Judge Dismisses Criminal Charges Against Hartmann in Minnesota


Hartmann_TCP
Farm to Consumer Legal Defense Fund – by Pete Kennedy
At a hearing for Gibbon dairy farmer Mike Hartmann, Sibley County District Court Judge Erica H. McDonald dismissed five of six criminal charges brought by the state against Hartmann for violations of the Minnesota food and dairy code. Two of the charges arose from evidence seized during a December 4, 2012 stop of Hartmann’s vehicle by a state trooper; the other three came from the execution of a search warrant by Minnesota Department of Agriculture (MDA) officials on January 9, 2013 at Hartmann’s farm.

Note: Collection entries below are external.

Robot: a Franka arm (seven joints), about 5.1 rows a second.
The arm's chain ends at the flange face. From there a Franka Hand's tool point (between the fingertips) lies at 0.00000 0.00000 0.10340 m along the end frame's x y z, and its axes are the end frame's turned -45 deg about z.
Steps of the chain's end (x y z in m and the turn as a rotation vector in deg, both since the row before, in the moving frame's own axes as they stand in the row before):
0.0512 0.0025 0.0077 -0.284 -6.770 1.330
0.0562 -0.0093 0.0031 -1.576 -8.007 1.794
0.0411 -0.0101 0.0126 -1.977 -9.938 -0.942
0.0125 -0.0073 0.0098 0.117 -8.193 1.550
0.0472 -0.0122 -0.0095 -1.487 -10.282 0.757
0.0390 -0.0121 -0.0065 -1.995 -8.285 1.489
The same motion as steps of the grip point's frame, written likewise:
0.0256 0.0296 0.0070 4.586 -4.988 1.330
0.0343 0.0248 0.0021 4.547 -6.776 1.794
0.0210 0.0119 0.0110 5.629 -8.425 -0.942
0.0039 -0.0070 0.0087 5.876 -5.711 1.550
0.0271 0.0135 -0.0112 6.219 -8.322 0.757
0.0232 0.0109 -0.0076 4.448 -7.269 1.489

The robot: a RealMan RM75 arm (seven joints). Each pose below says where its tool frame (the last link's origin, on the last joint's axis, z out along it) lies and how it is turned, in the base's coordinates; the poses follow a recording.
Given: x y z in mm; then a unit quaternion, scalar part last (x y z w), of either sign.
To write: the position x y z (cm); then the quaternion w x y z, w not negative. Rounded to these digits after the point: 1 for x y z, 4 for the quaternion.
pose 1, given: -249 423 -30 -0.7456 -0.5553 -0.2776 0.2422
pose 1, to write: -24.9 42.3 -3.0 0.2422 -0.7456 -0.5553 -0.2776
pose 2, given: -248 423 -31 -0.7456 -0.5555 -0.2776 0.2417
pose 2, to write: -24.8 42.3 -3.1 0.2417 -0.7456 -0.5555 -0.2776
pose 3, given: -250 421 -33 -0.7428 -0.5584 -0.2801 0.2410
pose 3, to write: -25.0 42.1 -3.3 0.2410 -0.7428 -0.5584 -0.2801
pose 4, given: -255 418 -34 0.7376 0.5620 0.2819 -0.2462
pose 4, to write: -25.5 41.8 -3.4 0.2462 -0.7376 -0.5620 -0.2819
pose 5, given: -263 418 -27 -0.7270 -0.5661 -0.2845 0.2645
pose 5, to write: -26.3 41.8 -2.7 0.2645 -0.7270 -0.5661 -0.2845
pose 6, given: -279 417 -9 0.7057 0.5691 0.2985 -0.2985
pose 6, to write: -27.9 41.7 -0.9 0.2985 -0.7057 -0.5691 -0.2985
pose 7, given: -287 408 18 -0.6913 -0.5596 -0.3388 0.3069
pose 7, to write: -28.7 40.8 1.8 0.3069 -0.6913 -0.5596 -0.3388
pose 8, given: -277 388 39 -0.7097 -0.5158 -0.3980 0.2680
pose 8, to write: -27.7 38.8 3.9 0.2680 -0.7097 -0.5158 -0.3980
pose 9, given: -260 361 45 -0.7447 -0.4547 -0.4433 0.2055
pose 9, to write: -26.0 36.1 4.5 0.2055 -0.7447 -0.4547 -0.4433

The key to the dismissal of the charges was Judge McDonald granting a motion to suppress any evidence obtained during the vehicle stop by state trooper Joseph Heyman who testified that he initially stopped Hartmann’s truck because he did not see a rear license plate on the truck and the truck appeared to the state trooper to be a commercial motor vehicle that did not have the required Department of Transportation markings or number.   Heyman subsequently conducted three warrantless searches of the vehicle during the stop, seizing raw milk and raw cheese from Hartmann’s truck at the instruction of MDA; the discovery of the food led to the granting of the warrant for the January 9 search on the Hartmann farm.
In granting the suppression motion filed by Hartmann and his attorney Zenas Baar, Judge McDonald held that while the initial stop was legal, Heyman’s searches of the truck were not because there was no probable cause that Hartmann had committed any crime. The state trooper admitted that he quickly discovered after the stop that there was a rear license plate on the vehicle. The judge found that Hartmann’s truck was not a commercial vehicle under Minnesota law and therefore that any state statute allowing for spot checks of commercial vehicles was inapplicable. Judge McDonald ruled Heyman “impermissibly extended the scope and duration of the stop.”

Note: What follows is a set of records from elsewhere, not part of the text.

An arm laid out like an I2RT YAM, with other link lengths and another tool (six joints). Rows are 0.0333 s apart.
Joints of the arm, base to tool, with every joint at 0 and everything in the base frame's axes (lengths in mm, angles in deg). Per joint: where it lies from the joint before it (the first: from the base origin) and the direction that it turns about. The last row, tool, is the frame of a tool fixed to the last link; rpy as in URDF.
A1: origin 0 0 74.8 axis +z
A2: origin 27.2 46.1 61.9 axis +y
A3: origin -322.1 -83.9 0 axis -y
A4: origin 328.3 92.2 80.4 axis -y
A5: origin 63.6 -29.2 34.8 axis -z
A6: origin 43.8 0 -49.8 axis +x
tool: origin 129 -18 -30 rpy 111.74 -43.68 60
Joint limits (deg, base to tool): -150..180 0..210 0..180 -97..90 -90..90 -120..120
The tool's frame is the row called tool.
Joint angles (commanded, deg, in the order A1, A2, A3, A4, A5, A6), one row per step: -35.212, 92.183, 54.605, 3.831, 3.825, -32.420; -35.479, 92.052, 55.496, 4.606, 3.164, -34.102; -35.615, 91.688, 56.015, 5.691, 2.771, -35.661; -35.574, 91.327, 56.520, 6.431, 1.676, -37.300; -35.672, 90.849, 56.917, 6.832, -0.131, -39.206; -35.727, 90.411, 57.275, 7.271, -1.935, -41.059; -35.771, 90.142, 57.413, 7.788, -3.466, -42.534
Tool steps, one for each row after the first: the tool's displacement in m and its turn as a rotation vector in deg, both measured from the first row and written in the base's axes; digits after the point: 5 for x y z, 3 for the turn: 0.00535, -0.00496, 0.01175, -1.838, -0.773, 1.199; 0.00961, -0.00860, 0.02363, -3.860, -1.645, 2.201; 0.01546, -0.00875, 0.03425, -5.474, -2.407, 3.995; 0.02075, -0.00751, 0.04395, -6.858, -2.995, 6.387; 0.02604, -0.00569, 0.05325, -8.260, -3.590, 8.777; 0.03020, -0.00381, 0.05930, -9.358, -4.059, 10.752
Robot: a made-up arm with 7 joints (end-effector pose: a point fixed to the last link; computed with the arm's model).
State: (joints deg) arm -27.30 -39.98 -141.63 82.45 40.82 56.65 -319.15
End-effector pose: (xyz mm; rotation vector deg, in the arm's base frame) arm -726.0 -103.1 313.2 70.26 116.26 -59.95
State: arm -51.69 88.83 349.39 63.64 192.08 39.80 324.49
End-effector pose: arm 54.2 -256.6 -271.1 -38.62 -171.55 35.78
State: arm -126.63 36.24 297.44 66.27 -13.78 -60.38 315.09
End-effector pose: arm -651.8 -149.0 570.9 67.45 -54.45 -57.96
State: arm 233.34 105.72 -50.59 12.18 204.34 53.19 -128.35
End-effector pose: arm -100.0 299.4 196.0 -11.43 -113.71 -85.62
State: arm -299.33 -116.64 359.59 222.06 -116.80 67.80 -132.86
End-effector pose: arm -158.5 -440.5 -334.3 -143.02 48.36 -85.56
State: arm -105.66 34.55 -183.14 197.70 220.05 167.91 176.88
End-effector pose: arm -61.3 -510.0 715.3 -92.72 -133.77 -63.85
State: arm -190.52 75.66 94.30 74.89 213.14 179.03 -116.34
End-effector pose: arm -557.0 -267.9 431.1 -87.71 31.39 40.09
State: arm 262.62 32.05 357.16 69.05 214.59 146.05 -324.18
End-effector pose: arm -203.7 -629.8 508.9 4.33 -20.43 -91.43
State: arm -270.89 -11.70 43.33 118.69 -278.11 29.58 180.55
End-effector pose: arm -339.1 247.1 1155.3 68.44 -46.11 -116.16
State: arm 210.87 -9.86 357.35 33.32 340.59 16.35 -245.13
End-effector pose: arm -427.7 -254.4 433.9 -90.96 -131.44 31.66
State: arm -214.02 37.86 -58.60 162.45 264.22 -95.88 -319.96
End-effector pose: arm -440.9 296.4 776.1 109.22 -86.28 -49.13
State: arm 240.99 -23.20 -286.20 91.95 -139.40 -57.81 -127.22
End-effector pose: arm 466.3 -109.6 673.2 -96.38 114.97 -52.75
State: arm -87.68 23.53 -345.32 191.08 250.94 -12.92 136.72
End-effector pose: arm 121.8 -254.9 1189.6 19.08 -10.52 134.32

Since it was the illegal search of the truck that led to the execution of the search warrant on the Hartmann’s farm, the judge also held that any evidence obtained from the January 9 search was inadmissible as evidence. With the state having no other evidence on which to rest any of the criminal charges against the farmer, MDA is still searching for a way to put Hartmann out of business–something the department has been unsuccessfully looking to do for many years.